Homework I

Due Tuesday, October 17

Notes on Assignment Procedure

You submit your work as a .tar file, one per group. See our course syllabus for the requirements in terms of file name.

In any Homework assignment, include all the files for problems due on the same date in the same .tar file, NO SUBDIRECTORIES. When the TA's grading script unpacks the file (tar xf x.tar), all the files should be in the directory from which he issued the unpack command. Be sure to use exactly the same function names, file names etc. as in the specs! Don't break the TA's script! In order for the TA's work to go smoothly, follow the rules exactly; he may dock your grade if there are problems.

Here and in future assignments, you will submit your work as functions, which the TA's secret test scripts will call. Do not submit executable programs.

You will submit your work to the TA via the CSIF handin utility. Details will be posted soon. Your work will be graded interactively, as discussed at the beginning of the course and in our course syllabus . Recall that different members of a group may receive different grades.

In each of the two cases here, and in most programs assigned this quarter, Extra Credit will be awarded to the three groups with the fastest times in the TA's test. This will be used both to bump up your course grade and in job queries (employers sometimes call me, asking to suggest someone for a job), letters of recommendation etc.

Follow the assignment specs exactly. Note that statements like, "Use OpenMP" or "Use such-and-such an algorithm" in the specs mean that you MUST use them; they are not merely suggestions. Other than that, it is up to you how to code.

Except when explicitly stated in problem specs, you are not allowed to use any external libraries. You are limited to the C library for C and base R for R.

If you seek help on a bug from the TA or me via e-mail, use the Unix script command and send us the output to demonstrate the problem. Please do NOT send screenshots, as we cannot run them, right?

Make sure you use a debugging tool before turning to us. In the case of R's parallel package, this requires a special procedure, which I will post. In whatever language, follow my Fundamental Principle of Debugging:

As you step through your code with the debugging tool, repeatedly CONFIRM that what you THINK is true IS true. You think x should be 3 at a certain point of execution, so confirm it. You think that the "else" part of an if-then-else will be taken; confirm it. EVENTUALLY SOMETHING WILL FAIL TO CONFIRM, telling you at least where the bug is if not its nature.

Problem 1 (of 1)

Here we will be working with directed graphs. You will write functions, one in C/OpenMP and the other in R/"snow", to find the number of unordered vertex pairs (i,j), i not equal to j, that we will call reciprocal, meaning that links exist from i to j and vice versa.

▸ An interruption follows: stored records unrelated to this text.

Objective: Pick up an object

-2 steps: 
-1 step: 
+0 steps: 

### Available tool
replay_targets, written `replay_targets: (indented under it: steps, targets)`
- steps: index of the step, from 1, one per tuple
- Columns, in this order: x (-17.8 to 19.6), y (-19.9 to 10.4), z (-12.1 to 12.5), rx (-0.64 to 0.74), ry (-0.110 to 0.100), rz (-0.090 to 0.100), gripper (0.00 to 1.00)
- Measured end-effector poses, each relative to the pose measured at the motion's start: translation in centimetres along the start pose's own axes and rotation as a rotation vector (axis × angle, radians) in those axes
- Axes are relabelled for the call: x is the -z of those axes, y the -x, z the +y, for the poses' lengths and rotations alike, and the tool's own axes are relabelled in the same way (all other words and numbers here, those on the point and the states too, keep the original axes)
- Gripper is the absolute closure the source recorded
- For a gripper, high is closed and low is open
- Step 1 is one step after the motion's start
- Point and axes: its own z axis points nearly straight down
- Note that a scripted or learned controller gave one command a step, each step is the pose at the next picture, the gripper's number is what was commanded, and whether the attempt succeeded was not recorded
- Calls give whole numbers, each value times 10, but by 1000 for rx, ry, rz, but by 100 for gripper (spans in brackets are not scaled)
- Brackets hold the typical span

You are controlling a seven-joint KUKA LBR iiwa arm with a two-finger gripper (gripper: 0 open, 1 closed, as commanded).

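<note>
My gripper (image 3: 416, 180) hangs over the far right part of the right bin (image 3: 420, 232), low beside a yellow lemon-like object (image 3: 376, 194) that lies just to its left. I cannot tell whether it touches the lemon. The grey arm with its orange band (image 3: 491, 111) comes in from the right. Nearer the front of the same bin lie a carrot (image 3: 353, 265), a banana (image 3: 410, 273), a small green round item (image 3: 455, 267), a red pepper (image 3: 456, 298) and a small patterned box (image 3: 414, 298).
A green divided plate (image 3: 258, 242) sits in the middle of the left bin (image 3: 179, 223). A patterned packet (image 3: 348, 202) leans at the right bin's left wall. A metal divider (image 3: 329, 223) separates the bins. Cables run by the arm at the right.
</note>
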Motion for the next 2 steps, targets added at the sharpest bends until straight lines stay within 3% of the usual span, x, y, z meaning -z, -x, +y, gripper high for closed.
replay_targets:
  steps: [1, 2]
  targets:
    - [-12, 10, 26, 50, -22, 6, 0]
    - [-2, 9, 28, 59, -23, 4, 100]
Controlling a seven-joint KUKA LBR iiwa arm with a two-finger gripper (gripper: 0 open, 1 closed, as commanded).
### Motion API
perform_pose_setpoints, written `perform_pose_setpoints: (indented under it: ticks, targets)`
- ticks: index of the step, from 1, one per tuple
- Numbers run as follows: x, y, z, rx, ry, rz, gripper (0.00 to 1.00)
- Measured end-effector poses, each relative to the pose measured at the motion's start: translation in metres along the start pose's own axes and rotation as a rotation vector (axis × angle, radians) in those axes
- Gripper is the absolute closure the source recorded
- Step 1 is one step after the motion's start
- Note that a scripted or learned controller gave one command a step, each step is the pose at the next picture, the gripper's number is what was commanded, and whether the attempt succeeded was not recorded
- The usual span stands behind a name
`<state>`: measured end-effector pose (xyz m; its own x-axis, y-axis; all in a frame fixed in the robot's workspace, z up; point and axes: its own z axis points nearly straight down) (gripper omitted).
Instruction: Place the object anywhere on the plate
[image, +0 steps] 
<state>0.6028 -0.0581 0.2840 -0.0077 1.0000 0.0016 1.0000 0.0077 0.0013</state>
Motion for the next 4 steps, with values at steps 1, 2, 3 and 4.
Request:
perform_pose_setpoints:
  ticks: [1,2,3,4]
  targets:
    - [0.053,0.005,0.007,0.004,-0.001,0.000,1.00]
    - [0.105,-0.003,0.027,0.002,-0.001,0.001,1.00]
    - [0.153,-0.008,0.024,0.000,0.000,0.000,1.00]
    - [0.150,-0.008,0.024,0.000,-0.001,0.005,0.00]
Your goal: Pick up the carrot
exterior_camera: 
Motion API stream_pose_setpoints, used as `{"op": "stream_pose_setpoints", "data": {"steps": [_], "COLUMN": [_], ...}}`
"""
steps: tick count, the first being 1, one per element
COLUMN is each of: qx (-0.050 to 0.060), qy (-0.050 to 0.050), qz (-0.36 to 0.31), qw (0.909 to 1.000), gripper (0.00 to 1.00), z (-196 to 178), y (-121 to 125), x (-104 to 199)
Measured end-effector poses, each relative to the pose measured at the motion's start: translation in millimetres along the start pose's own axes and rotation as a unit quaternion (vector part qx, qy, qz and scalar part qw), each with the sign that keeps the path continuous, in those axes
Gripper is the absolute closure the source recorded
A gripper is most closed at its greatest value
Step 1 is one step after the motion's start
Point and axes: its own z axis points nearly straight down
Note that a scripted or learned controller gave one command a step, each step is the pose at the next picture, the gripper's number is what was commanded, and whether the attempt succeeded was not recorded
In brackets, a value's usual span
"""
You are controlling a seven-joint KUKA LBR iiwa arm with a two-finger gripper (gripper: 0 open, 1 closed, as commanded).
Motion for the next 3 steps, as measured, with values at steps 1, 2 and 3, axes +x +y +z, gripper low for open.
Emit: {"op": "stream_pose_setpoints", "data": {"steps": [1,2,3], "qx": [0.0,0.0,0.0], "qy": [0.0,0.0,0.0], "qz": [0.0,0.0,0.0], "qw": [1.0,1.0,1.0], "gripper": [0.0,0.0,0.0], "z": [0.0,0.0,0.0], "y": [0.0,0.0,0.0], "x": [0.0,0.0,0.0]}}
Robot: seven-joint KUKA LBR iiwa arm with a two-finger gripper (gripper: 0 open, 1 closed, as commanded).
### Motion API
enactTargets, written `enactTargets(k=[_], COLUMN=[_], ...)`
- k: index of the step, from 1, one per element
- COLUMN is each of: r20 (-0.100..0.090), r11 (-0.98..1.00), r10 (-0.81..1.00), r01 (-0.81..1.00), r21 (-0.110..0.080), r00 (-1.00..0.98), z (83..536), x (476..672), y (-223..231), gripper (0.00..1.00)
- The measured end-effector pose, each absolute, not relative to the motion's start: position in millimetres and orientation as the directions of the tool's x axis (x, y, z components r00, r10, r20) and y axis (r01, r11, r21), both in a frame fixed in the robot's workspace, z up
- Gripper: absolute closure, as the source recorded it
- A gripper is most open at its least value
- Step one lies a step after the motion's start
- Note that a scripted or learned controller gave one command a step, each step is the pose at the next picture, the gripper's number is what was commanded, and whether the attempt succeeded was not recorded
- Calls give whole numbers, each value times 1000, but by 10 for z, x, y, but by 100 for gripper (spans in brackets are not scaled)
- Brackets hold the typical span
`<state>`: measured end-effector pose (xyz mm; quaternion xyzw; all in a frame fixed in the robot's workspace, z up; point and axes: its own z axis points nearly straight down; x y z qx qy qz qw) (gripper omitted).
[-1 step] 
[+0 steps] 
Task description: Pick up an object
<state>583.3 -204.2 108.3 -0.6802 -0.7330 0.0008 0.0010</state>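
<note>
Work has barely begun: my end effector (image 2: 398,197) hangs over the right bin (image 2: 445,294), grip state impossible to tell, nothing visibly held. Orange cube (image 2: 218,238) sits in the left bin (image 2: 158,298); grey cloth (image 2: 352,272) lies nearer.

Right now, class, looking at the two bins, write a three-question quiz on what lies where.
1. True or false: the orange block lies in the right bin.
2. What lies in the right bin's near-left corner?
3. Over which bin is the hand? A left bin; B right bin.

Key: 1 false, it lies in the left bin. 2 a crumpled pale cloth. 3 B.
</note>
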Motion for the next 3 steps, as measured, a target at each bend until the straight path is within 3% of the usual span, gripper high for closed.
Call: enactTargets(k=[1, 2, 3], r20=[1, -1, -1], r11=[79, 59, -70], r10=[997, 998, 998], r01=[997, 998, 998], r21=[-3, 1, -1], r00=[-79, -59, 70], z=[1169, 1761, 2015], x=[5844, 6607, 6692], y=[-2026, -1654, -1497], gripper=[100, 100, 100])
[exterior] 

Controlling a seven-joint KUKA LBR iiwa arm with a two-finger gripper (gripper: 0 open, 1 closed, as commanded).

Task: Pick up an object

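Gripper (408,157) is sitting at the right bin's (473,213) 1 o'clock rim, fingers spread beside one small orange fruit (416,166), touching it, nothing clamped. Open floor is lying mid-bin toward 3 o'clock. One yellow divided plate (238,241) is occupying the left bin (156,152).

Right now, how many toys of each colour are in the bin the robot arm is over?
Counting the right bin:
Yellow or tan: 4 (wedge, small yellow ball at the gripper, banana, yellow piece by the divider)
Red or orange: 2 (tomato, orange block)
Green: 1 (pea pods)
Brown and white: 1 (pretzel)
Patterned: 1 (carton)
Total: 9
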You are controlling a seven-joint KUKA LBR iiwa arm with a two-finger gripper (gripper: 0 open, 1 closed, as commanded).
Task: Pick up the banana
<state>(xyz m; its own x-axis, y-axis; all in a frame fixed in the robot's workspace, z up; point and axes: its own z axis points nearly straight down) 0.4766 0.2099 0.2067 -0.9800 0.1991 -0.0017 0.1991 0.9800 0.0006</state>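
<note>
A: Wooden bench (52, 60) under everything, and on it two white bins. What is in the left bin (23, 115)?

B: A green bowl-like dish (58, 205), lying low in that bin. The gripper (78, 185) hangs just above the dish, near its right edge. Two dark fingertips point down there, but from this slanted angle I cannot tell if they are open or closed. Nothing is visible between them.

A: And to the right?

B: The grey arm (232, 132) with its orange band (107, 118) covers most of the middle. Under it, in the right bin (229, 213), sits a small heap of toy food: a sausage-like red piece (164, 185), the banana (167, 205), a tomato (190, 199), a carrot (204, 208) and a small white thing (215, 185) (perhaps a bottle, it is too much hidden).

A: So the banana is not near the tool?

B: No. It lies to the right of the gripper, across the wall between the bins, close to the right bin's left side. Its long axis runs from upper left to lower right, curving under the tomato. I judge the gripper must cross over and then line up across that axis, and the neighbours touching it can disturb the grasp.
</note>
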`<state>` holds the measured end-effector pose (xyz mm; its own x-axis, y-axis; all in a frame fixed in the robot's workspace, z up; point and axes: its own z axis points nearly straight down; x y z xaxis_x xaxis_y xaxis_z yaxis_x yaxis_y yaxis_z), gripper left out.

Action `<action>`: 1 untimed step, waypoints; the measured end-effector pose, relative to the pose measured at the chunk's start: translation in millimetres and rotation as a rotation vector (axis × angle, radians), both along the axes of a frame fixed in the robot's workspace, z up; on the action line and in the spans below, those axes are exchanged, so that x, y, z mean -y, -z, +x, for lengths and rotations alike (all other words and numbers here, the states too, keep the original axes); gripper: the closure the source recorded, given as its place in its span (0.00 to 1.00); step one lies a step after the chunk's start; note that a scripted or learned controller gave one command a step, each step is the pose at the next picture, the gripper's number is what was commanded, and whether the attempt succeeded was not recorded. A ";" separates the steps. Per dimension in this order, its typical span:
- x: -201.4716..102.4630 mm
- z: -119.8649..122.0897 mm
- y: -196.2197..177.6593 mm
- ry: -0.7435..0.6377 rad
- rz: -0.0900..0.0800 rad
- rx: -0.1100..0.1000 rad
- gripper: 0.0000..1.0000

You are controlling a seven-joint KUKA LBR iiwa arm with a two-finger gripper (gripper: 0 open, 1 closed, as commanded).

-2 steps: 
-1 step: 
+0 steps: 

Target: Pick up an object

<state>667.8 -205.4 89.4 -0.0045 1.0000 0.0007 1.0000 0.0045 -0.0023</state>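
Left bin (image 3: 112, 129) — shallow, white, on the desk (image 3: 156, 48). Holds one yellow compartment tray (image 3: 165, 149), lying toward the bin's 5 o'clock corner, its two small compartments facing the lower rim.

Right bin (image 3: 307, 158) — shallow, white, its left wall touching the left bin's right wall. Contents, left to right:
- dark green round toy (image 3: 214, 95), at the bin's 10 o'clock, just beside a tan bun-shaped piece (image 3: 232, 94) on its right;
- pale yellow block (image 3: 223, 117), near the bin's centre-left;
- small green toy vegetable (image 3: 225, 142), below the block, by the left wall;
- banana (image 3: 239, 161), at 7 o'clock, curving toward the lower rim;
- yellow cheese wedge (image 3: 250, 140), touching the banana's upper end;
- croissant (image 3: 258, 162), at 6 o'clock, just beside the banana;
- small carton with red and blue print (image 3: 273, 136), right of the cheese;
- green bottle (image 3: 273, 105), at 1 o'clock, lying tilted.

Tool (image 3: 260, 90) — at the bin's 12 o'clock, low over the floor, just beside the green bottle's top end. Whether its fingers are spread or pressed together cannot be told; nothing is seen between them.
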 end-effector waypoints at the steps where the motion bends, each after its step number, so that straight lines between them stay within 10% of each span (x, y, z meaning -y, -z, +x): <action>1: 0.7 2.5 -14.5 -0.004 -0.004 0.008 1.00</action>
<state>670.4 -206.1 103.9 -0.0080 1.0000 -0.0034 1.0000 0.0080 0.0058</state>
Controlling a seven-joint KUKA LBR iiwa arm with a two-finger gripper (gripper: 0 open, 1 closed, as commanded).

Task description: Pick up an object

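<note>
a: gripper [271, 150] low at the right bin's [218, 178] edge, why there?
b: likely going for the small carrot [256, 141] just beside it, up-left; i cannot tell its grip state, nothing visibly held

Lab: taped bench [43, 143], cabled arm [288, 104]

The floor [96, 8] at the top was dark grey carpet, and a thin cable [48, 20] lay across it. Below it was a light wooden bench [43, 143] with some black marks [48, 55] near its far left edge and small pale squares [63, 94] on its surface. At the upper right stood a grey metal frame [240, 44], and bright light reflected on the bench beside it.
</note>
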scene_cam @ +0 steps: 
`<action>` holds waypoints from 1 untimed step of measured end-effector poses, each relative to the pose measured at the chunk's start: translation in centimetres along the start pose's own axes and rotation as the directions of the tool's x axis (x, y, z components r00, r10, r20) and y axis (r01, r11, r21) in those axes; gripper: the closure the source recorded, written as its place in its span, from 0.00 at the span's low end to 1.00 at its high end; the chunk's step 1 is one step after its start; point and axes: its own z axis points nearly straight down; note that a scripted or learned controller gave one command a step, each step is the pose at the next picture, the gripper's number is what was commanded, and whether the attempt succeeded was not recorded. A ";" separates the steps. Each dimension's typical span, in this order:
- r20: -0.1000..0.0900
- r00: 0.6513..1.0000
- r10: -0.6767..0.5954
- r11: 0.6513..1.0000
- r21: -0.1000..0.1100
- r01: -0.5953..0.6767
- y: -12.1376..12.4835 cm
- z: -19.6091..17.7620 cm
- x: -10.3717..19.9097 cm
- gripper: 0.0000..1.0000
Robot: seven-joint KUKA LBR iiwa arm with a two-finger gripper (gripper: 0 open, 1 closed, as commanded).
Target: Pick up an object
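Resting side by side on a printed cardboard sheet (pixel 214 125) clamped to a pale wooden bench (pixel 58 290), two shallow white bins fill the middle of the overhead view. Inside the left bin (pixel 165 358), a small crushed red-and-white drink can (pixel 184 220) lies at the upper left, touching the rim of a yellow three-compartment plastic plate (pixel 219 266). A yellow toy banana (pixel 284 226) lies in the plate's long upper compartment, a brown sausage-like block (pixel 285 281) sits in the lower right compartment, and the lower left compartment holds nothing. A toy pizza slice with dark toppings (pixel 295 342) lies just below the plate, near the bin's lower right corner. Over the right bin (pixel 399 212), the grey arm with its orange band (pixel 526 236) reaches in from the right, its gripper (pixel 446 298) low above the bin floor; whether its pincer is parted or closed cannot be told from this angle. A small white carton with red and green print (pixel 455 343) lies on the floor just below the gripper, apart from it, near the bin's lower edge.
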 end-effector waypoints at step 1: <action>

Input to the functions is a two-column array (or similar object; see below), where a row consisting of i then j means a corresponding edge. For instance, the edge list

1 6
2 1
3 3
1 2
1 3
2 4
4 2
3 1
6 3

would return the value 3, picking up the reciprocal pairs (1,2), (1,3) and (2,4). Vertex numbers are assumed to be positive integers but will not necessarily be contiguous. It is assumed that there are no duplicate rows in the edge list.

Your code will take the form of a function recippar(), to be described in detail below. A natural question to ask is, How large a problem is your program expected to handle, in the sense of memory allocation? The answer is that it must work on at least the Twitter data described below.

This may be much harder to program efficiently in parallel, or for that matter even in serial, than it looks. I STRONGLY RECOMMEND WRITING THE SERIAL VERSION FIRST IN EACH CASE.

The TA's speed test will consist of the "twitter combined" file at the SNAP datasets site. He will decide on some CSIF machine on which to run the tests. Note that the timings are only for the times taken by the functions, NOT the time needed to read in the data from disk.

R version:

Your function recippar() will have the call form

recippar(edges)

where edges is a two-column matrix, data frame or data table. It must be stored in a file Problem1.R, which must contain only functions, class definitions (NOT required) and the like, i.e. no freestanding code. The function returns the number of reciprocal pairs. The function must use the "snow" portion of the parallel package.

You may find it helpful to use R's split() function, possibly in conjunction with names(), as.character() and as.numeric().

Note that the data.table package by the amazing Matt Dowle is much faster for file reading, merging of two data objects etc. than the corresponding operations in base R.

C version:

Your function must be declared as

int recippar(int *edges,int nrow)

where edges works in essence as a two-column array with nrows rows. Use row-major storage. Any arrays created within the function must be dynamic. Place your function in a file Problem1.c, again with no freestanding code.